■ **REQUIRED WORK**
Reproduce the listing exactly and skip over any pictures.

■ **STORED DATA**
________________________
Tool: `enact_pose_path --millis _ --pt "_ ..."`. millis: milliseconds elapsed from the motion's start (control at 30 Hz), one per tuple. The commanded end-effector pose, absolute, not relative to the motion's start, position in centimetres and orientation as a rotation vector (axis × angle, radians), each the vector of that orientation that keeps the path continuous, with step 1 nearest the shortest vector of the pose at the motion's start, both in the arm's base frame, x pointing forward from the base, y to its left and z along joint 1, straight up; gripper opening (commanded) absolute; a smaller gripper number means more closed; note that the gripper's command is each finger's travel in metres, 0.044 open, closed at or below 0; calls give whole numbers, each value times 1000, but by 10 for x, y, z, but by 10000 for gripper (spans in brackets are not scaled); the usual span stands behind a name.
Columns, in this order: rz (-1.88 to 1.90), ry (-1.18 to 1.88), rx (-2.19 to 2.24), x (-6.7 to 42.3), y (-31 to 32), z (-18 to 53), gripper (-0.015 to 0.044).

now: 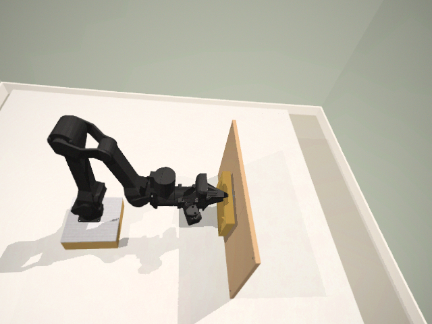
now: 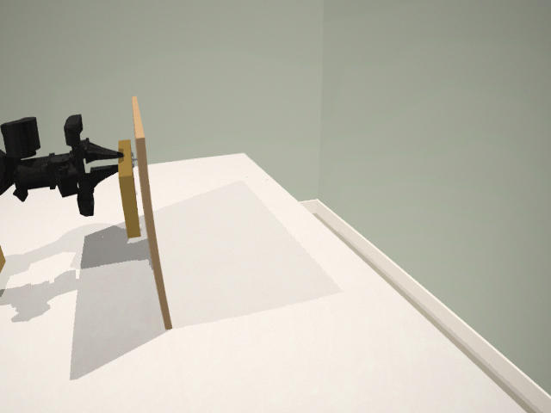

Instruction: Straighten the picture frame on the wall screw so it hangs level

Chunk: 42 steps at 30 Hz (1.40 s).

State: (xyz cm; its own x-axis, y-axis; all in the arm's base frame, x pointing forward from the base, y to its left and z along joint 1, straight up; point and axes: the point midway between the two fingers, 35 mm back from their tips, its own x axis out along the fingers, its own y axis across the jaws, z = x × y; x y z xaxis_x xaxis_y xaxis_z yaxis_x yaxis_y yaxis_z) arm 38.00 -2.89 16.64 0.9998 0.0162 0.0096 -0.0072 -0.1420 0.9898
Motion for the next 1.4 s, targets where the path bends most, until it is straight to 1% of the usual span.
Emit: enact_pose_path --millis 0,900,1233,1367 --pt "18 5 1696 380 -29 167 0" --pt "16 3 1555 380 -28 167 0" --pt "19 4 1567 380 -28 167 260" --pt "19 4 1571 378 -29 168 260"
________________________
■ **WORKED SOLUTION**
Tool: `enact_pose_path --millis _ --pt "_ ..."`. millis: milliseconds elapsed from the motion's start (control at 30 Hz), one per tuple. The commanded end-effector pose, absolute, not relative to the motion's start, position in centimetres and orientation as a rotation vector (axis × angle, radians), each the vector of that orientation that keeps the path continuous, with step 1 nearest the shortest vector of the pose at the motion's start, both in the arm's base frame, x pointing forward from the base, y to its left and z along joint 1, straight up; gripper opening (commanded) absolute; a smaller gripper number means more closed; note that the gripper's command is each finger's travel in metres, 0.044 open, closed at or below 0; calls give whole numbers, each value times 1000, but by 10 for x, y, z, but by 10000 for gripper (spans in brackets are not scaled); the usual span stands behind a name.
Columns, in this order: rz (-1.88 to 1.90), ry (-1.18 to 1.88), rx (-2.19 to 2.24), x (-6.7 to 42.3), y (-31 to 32), z (-18 to 53), gripper (-0.015 to 0.044).

now: 
now: 

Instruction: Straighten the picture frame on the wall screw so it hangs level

Chunk: 42 steps at 30 Hz (1.40 s).

State: (xyz cm; its own x-axis, y-axis; all in the arm's base frame, x pointing forward from the base, y to its left and z along joint 1, straight up; point and axes: the point midway between the two fingers, 35 mm back from their tips, its own x axis out along the fingers, its own y axis across the jaws, z = x × y; x y z xaxis_x xaxis_y xaxis_z yaxis_x yaxis_y yaxis_z) arm 38.00 -2.89 16.64 0.9998 0.0162 0.0096 -0.0072 -0.1420 0.9898
Motion for the next 1.4 s, targets where the path bends most, until it is straight to 1% of the usual span.
Emit: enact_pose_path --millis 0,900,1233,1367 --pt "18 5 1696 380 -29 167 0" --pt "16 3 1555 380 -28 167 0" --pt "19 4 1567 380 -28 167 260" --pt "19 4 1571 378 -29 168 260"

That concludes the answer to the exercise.